→ **About this exercise**
Give the lines again word for word, beginning with the one containing "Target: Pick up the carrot" and ending with the last line of the material below.

Start of Record set

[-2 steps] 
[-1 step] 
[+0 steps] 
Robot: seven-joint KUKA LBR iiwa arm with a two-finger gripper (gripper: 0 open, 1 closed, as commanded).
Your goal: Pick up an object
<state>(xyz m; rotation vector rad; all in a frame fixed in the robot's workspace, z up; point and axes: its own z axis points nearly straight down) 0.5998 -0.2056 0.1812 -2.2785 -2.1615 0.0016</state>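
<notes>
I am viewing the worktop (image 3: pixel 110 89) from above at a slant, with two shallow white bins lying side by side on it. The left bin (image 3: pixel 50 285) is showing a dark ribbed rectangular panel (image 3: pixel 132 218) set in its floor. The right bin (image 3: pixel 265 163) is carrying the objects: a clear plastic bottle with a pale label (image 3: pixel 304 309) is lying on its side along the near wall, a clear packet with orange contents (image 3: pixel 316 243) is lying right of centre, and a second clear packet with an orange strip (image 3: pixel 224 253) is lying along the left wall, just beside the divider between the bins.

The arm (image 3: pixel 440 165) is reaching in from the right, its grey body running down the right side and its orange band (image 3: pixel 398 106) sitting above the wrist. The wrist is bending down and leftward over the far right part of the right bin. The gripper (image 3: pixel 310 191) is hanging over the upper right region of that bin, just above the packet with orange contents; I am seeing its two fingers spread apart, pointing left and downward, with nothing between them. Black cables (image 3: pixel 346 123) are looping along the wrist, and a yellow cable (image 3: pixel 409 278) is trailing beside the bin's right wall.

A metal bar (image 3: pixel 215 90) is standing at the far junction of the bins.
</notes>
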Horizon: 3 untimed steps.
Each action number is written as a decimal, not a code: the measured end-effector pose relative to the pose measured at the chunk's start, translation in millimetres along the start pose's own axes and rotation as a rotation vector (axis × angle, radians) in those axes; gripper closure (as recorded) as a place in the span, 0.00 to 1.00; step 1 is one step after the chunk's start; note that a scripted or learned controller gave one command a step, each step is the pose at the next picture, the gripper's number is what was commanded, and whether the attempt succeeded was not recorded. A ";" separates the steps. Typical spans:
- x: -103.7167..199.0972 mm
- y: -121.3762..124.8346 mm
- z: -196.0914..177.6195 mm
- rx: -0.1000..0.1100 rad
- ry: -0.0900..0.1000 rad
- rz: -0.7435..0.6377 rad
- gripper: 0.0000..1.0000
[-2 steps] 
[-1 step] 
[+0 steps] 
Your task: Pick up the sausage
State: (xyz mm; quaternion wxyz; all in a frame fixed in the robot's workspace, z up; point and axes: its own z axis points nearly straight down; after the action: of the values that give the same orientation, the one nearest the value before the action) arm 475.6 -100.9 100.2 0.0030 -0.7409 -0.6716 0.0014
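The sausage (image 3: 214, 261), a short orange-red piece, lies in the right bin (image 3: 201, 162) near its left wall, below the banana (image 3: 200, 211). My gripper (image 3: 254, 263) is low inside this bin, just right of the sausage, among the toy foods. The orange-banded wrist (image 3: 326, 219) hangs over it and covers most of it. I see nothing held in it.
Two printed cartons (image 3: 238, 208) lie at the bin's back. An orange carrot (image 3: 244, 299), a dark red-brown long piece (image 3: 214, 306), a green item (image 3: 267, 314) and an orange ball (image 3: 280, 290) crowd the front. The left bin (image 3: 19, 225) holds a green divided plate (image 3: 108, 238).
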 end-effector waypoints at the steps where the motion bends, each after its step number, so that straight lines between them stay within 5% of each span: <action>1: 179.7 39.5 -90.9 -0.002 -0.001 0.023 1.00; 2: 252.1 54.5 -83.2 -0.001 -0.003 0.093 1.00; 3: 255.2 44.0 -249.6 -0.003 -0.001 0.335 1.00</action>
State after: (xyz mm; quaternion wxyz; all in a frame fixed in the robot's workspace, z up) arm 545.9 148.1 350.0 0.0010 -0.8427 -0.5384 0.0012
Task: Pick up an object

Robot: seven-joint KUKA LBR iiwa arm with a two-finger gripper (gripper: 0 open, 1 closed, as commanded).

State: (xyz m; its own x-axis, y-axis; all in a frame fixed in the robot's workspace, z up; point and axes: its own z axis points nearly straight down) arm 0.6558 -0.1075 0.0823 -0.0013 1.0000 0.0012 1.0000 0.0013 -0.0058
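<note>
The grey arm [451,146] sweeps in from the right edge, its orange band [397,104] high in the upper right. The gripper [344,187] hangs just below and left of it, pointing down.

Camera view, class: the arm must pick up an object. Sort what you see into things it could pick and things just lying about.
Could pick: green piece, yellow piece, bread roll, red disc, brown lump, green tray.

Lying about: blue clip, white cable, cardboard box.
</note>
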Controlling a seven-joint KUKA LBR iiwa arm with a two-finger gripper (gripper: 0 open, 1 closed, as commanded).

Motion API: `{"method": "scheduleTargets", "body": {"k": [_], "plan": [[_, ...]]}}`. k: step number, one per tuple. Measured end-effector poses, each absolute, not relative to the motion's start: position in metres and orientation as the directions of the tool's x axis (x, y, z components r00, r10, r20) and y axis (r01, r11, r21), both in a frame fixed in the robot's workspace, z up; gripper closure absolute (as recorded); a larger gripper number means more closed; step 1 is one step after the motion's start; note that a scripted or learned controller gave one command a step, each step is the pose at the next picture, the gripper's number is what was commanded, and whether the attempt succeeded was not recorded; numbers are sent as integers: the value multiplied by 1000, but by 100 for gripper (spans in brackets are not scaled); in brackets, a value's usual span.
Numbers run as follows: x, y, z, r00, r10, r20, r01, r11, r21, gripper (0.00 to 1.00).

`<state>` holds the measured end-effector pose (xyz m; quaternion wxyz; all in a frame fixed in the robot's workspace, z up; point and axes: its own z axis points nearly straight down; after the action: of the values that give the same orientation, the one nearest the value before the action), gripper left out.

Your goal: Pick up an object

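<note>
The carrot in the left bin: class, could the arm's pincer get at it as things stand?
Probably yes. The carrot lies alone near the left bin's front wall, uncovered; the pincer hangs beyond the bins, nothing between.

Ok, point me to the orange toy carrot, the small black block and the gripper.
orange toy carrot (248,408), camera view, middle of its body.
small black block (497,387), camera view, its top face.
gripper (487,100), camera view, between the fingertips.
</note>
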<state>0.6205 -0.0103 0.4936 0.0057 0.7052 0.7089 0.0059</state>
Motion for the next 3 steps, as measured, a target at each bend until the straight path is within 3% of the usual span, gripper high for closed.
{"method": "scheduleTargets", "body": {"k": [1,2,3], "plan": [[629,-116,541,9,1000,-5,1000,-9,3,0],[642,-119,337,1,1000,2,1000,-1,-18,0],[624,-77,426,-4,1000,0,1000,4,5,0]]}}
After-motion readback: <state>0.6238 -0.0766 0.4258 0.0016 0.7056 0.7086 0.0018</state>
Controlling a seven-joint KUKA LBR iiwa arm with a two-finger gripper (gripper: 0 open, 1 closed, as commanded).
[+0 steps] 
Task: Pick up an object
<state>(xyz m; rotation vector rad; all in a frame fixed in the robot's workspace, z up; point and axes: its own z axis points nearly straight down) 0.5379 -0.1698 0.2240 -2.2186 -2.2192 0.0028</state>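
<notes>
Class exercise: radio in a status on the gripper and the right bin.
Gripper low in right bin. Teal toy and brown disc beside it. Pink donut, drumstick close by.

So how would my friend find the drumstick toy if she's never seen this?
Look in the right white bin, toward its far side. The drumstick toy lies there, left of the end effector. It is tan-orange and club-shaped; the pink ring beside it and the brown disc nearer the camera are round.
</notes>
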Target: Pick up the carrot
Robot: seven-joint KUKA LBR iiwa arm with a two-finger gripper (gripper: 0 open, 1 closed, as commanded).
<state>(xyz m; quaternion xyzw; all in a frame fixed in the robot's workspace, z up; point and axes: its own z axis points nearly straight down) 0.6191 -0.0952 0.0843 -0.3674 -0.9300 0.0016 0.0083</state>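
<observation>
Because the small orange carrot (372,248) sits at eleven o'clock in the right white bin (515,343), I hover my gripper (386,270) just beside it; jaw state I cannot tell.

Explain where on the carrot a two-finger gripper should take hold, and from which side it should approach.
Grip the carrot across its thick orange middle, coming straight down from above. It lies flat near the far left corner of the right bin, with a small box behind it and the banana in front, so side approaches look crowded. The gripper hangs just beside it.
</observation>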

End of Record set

→ **Response below**
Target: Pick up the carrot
Robot: seven-joint KUKA LBR iiwa arm with a two-finger gripper (gripper: 0 open, 1 closed, as commanded).
<state>(xyz m; quaternion xyzw; all in a frame fixed in the robot's workspace, z up; point and axes: its own z axis points nearly straight down) 0.6191 -0.0952 0.0843 -0.3674 -0.9300 0.0016 0.0083</state>
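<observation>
Because the small orange carrot (372,248) sits at eleven o'clock in the right white bin (515,343), I hover my gripper (386,270) just beside it; jaw state I cannot tell.

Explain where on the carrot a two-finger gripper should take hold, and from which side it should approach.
Grip the carrot across its thick orange middle, coming straight down from above. It lies flat near the far left corner of the right bin, with a small box behind it and the banana in front, so side approaches look crowded. The gripper hangs just beside it.
</observation>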

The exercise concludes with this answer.